Tite weiß das natürlich. Er ist im Grunde ein Detailmensch: ein gründlicher Analytiker des Spiels, der ein Problem gerne aus jedem Blickwinkel betrachtet und alle Eventualitäten abdeckt. Zusammen mit seinem vertrauten Assistenten Cleber Xavier hat er eine ausgewogene Mannschaft im europäischen Stil zusammengestellt, die weniger von der traditionellen brasilianischen Betonung auf marodierende Außenverteidiger und totemistische Nr. 9 abweicht. Stattdessen wird eine erfahrene Abwehr von Casemiro und zwei energischen Flügelspielern (wahrscheinlich Raphinha und Vinícius Júnior) geschützt.

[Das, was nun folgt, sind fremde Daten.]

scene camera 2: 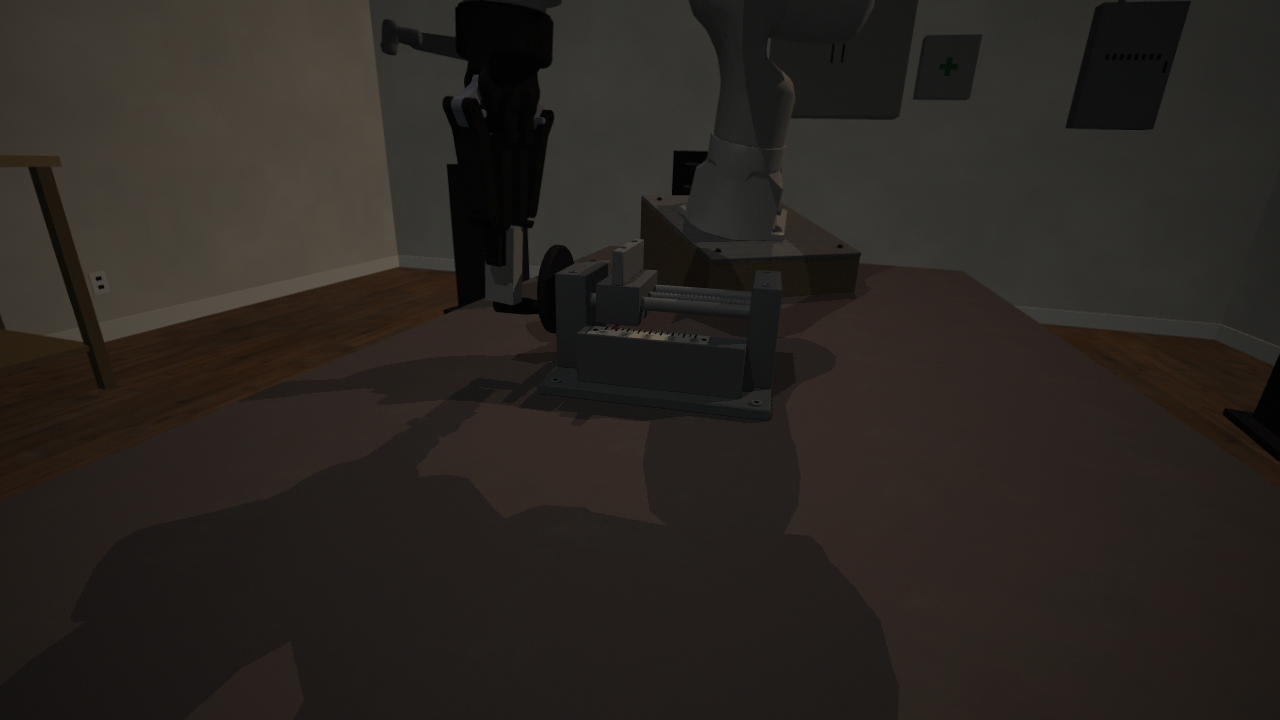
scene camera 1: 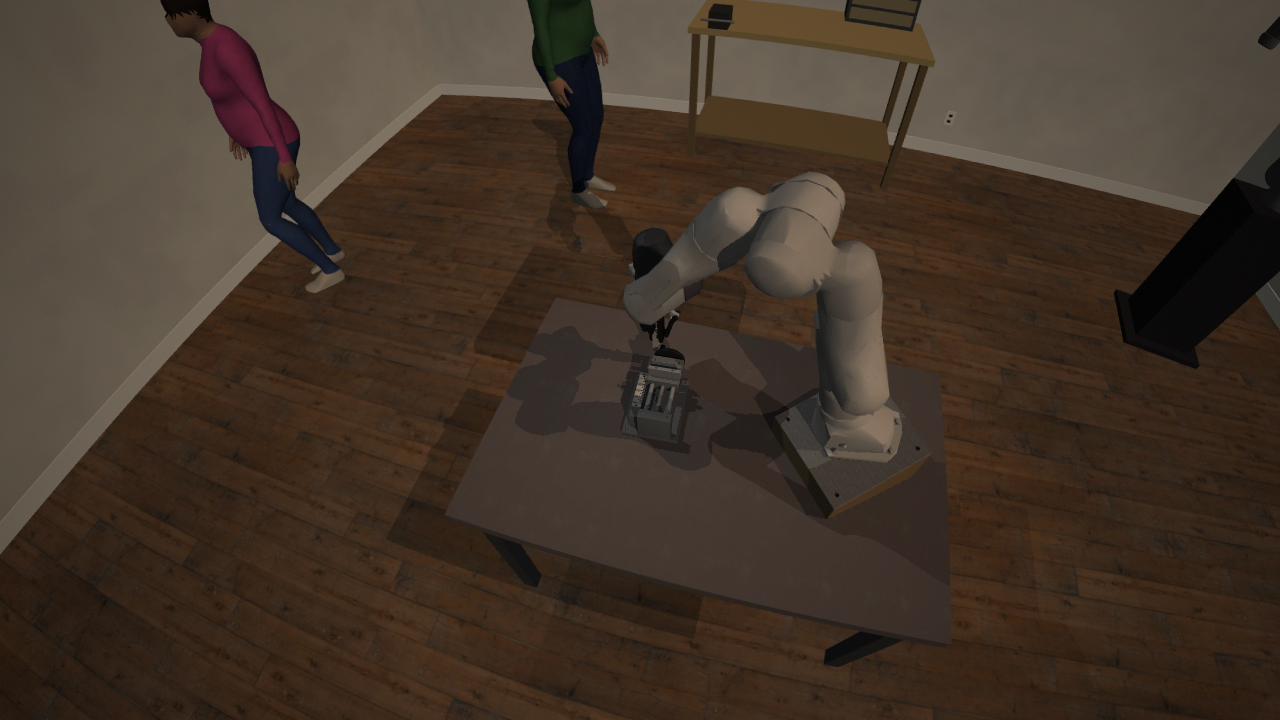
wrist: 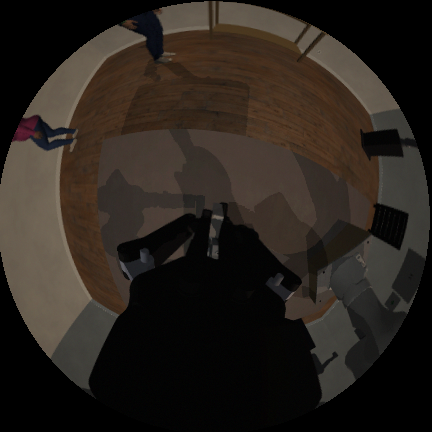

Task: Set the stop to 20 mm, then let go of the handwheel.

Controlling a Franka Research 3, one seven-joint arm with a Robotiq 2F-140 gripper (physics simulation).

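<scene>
A grey stop fixture (scene camera 1: 656, 407) (scene camera 2: 662, 357) is bolted near the middle of the brown table (scene camera 1: 716, 537) (scene camera 2: 985, 447). It has two end plates, guide rods, a light scale strip (scene camera 2: 652, 336) on its front and a stop block (scene camera 2: 626, 262) close to the handwheel end. The dark handwheel (scene camera 2: 553, 287) sits on the fixture's far-left end. My gripper (scene camera 1: 663, 347) (scene camera 2: 506, 293) (wrist: 215, 210) points down right beside the handwheel, with its fingers shut together. I see nothing held between them. In the wrist view, my own body hides most of the fixture.
My arm's base (scene camera 1: 850, 447) (scene camera 2: 743, 242) stands on a plinth behind the fixture. Two people (scene camera 1: 259, 135) (scene camera 1: 573, 80) stand on the wooden floor beyond the table. A wooden shelf table (scene camera 1: 805, 36) and a black stand (scene camera 1: 1199, 269) are by the walls.
</scene>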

„Ich glaube nicht daran, die Mannschaft mit Angreifern oder Verteidigern zu füllen“, sagte Tite. „Der Schwerpunkt liegt im Mittelfeld.“ An diesem Punkt stößt Tite auf den anderen Strang der brasilianischen Selbstmythologie: Stil. Es ist interessant festzustellen, dass die Mannschaft von Carlos Alberto Parreira von 1994, die zuletzt eine Durststrecke überstand, auch die am wenigsten geschätzte der fünf brasilianischen Mannschaften ist, die die Weltmeisterschaft gewonnen haben. Das liegt zum Teil am Fehlen eines beliebten Aushängeschildes wie Pelé oder Ronaldo, zum Teil an der Art und Weise, wie sie es taten: ergrauter, pragmatischer Turnierfußball, gespielt mit Köpfchen und Knurren. „Es gibt Momente, in denen das Spektakel geopfert werden muss“, schrieb Johan Cruyff über diese Mannschaft, und sogar Romário hat zugegeben, dass Brasiliens Taktik in den Vereinigten Staaten nicht ganz nach seinem Geschmack war.

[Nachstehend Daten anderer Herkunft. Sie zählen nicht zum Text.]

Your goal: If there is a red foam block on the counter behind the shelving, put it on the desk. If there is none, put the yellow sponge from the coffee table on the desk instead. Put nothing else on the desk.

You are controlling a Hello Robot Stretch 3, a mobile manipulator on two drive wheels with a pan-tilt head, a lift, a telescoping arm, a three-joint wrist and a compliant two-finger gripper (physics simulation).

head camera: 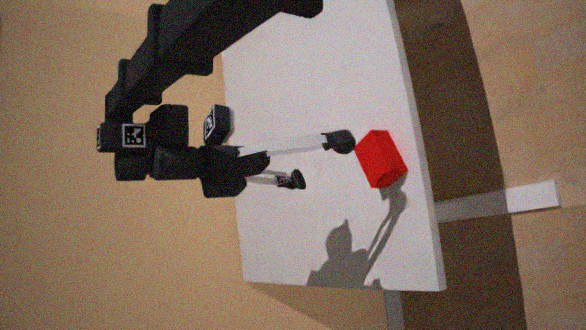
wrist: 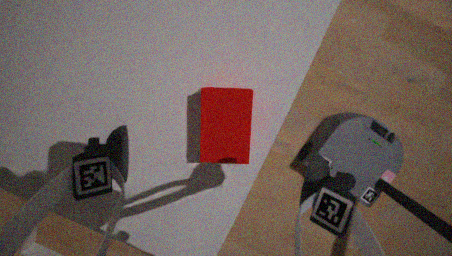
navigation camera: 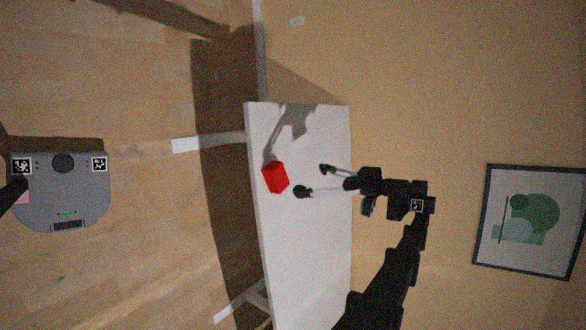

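Where they show: gripper, fingertip midpoint: (head camera: 328, 162) (wrist: 218, 159) (navigation camera: 307, 179); robot's base, origin of the base link: (wrist: 330, 166) (navigation camera: 63, 162).
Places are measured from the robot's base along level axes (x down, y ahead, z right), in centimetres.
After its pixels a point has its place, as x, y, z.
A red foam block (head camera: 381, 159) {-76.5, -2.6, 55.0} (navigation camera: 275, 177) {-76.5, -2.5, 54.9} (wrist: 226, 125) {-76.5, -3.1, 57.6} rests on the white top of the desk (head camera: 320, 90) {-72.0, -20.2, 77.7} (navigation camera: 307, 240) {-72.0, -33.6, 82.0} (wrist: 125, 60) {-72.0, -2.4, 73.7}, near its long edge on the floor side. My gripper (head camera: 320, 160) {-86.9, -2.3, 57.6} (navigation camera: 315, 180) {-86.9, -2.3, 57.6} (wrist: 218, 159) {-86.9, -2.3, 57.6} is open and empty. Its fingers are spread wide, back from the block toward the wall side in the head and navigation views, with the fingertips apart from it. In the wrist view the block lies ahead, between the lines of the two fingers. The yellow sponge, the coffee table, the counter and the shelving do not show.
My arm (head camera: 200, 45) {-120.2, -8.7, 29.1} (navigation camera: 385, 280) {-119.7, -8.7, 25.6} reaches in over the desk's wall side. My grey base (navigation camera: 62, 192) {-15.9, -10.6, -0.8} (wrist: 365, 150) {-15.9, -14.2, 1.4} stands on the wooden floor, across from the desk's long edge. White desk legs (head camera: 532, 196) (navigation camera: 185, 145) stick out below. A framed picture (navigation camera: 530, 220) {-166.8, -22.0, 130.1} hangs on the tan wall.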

Und der merkwürdig ungeliebte Status dieses Teams fasst den heiklen Balanceakt zusammen, vor dem Tite hier steht. Kurz gesagt: Wie weit kann er die beiden weitgehend divergierenden Ziele, die Dürre zu beenden, in Einklang bringen, und zwar auf eine Weise, die sich authentisch brasilianisch anfühlt? Wie viel Risiko will er gegen eine extrem torgefährliche serbische Mannschaft mit ihren Front Two Aleksandar Mitrovic und Dusan Vlahovic eingehen? Können sie gleichzeitig verteidigen und tanzen? Das sind die drängenden Fragen. Sie können garantieren, dass Tite seinen beträchtlichen Intellekt eingesetzt hat, um die Antworten auszuarbeiten.